Date Presented Accepted for AOTA INSPIRE 2021 but unable to be presented due to online event limitations.
This study explored office workers' perspectives on including artificial intelligence (AI) in their office workspace. Following an iterative analysis of six focus-group interviews with a total of 45 participants, three constructs emerged. Rich discussions demonstrated how acceptability of an AI workstation is complex and affected by the person, context, and their occupations.

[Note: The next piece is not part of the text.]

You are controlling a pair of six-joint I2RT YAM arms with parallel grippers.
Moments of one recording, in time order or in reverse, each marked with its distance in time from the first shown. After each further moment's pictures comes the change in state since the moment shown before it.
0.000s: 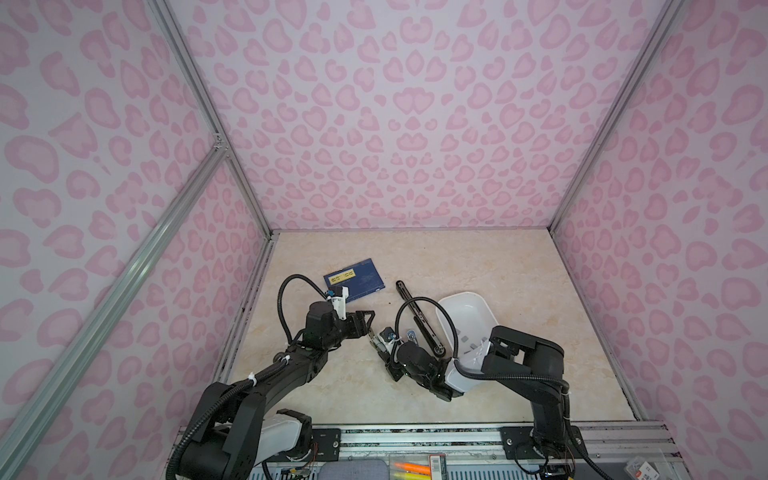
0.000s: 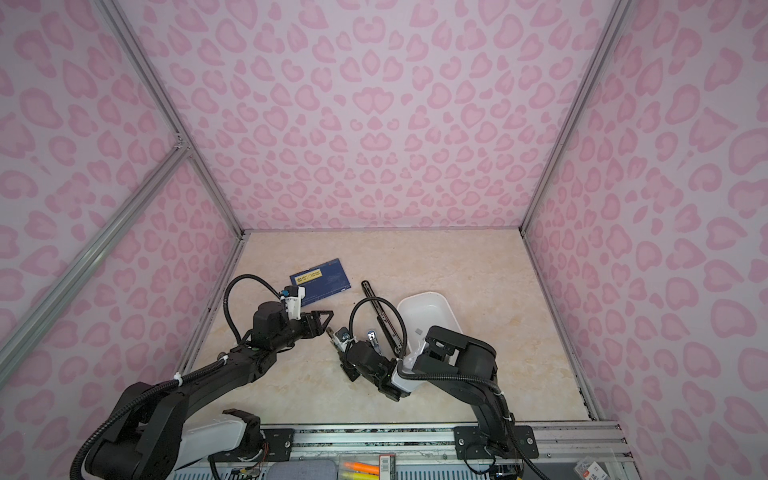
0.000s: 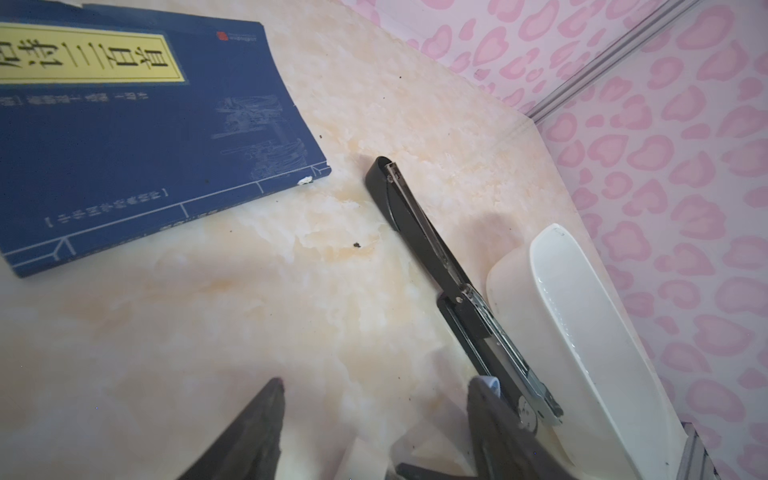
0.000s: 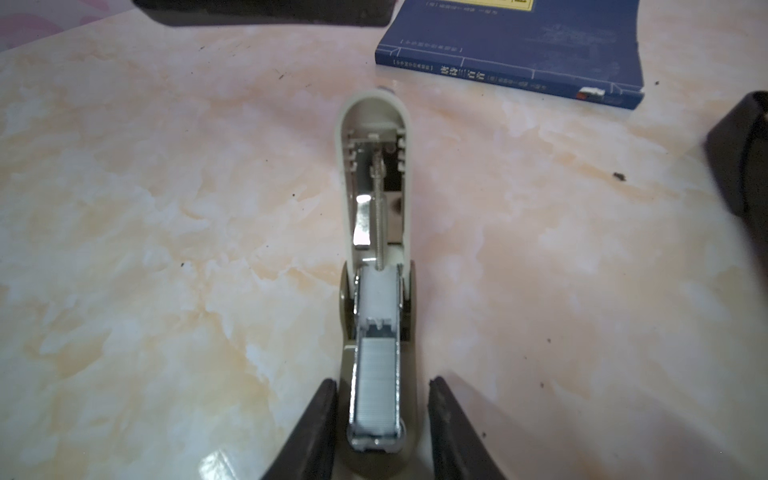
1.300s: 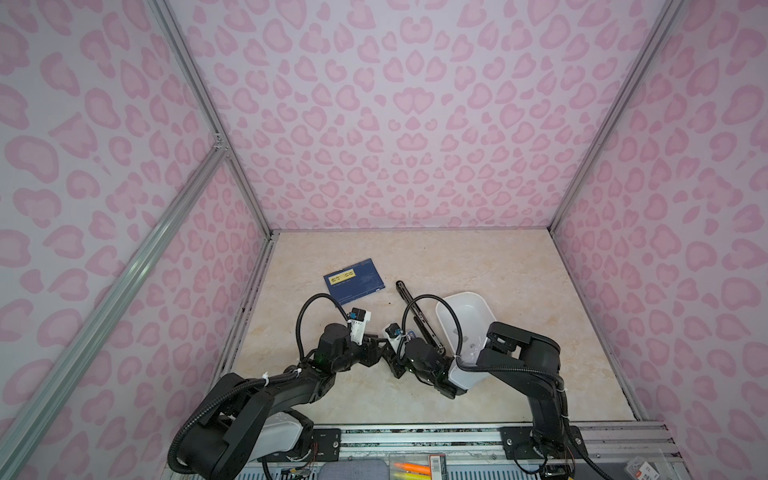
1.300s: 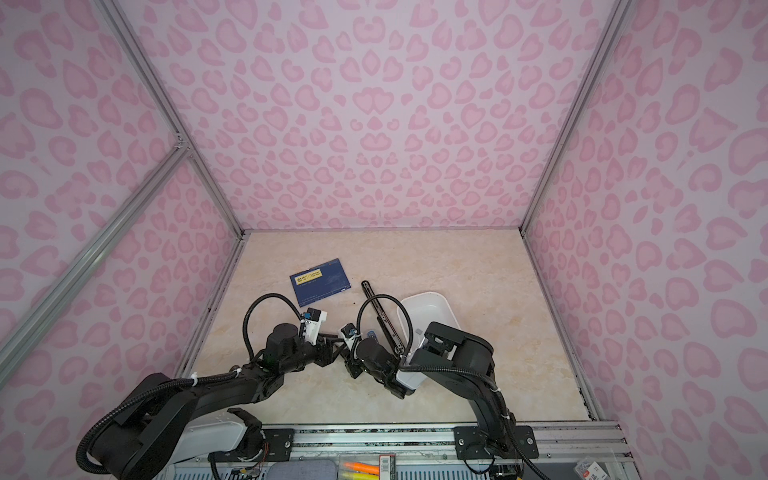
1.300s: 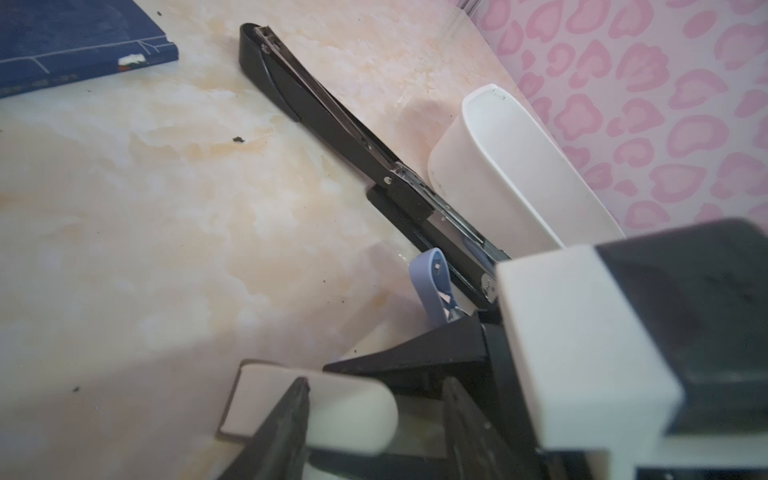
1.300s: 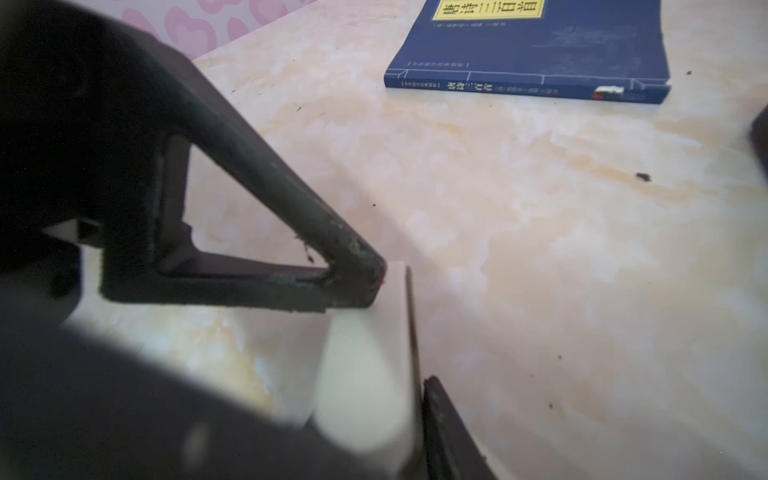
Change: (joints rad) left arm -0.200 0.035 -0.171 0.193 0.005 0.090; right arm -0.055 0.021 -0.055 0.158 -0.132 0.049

Primary Author and Speaker: Yoko E. Fukumura
Contributing Authors: Julie McLaughlin Gray, Gale Lucas, Burcin Becerik-Gerber, and Shawn C. Roll
PURPOSE: Advances in machine learning that can inform artificial intelligence (AI) have opened a world of possibilities for promoting worker health and performance. In particular, AI-supported technologies could be a breakthrough support for office workers who are at risk for work-related musculoskeletal and psychosocial issues due to barriers in changing poor behaviors, habits, and routines (Soriano, Kozusznik, & Peiró, 2018). With machine learning capabilities, an AI office workspace can facilitate healthier work behaviors, such as improvement in posture, and prevent negative health impacts. There is limited knowledge of how implementation of AI would alter the occupational context for workers; thus, we aimed to explore office workers' perspectives introducing AI into their workspace.
DESIGN: To gain a rich description of office workers' experiences and preferences, we conducted a qualitative descriptive study involving focus group interviews. We used purposive network sampling to recruit office workers within personal professional networks in the U.S. (in-person) and U.K. (via video conferencing).
METHOD: Six focus group interviews were conducted by two to four moderators, each using a semi-structured interview guide. A total of 45 participants were interviewed. Focus group interviews were selected to facilitate rich discussion in novel topics (Kamberelis & Dimitriadis, 2011). Additionally, group discussions can support interactivity across a broad range of viewpoints and insights. All interviews were audio recorded and transcribed for analysis. Data analysis was completed by two researchers. Both read all transcripts and completed coding through a systematic text condensation procedure (Malterud, 2012). First, both researchers independently read the transcripts and identified and labeled all meaningful words and phrases. Next, transcripts were re-read and secondary codes were identified through an iterative process based upon clusters identified among first-level codes and dialogues. Finally, after developing initial themes, findings and implications were synthesized inductively after discussion with a third researcher with knowledge of the overall project.
RESULTS: Participants reported working at a desk for the majority of their workdays. Three constructs emerged from the transcripts. First, participants shared perspectives related to their preferences and concerns regarding communication and interactions with the technology. Second, numerous conversations highlighted the dualistic nature of a system that collects large amounts of data; the potential benefits for behavior change and the pitfalls of trust and privacy. Finally, numerous thoughts were shared relative to future AI solutions that could enhance the workplace. An overarching discussion related to the complexity of worker performance was noted within all three constructs. Rich discussions revealed how acceptability of an AI workstation is complex and affected by the person, context, and their occupations.
CONCLUSION: Through this exploratory qualitative study, we were able to understand the complexity of participants' experiences as office workers as well as their preferences in an AI workstation. One of the unique advantages of an AI workstation is its ability to develop and react to both the individual and the environment. Like transactions within daily occupations, the AI system should transact with the individual, occupation, and environment to capitalize on its machine learning capabilities (Dickie, Cutchin, & Humphrey, 2006). As technology continues to evolve, AI will shape the future of work. The findings from this study call for the use of OT and OS frameworks to understand human computer interaction and inform the development of an AI workstation.
References
Kamberelis, G. & Dimitriadis, G. (2011). Chapter 33. Focus Groups: Contingent Articulations of Pedagogy, Politics, and Inquiry. In N. K. Denzin & Y. S. Lincoln (Eds.), The SAGE handbook of qualitative research: 4th ed (pp. 545-562). Thousand Oaks California, CA: SAGE.
Malterud, K. (2012). Systematic text condensation: A strategy for qualitative analysis. Scandinavian Journal of Public Health, 40(8), 795-805.
Soriano, A., Kozusznik, M. W., & Peiró, J. M. (2018). From office environmental stressors to work performance: the role of work patterns. International Journal of Environmental Research and Public Health, 15(8).
Dickie, V., Cutchin, M., & Humphry, R. (2006). Occupation as transactional experience: a critique of individualism in occupational science. Journal of Occupational Science, 13(1), 83–93.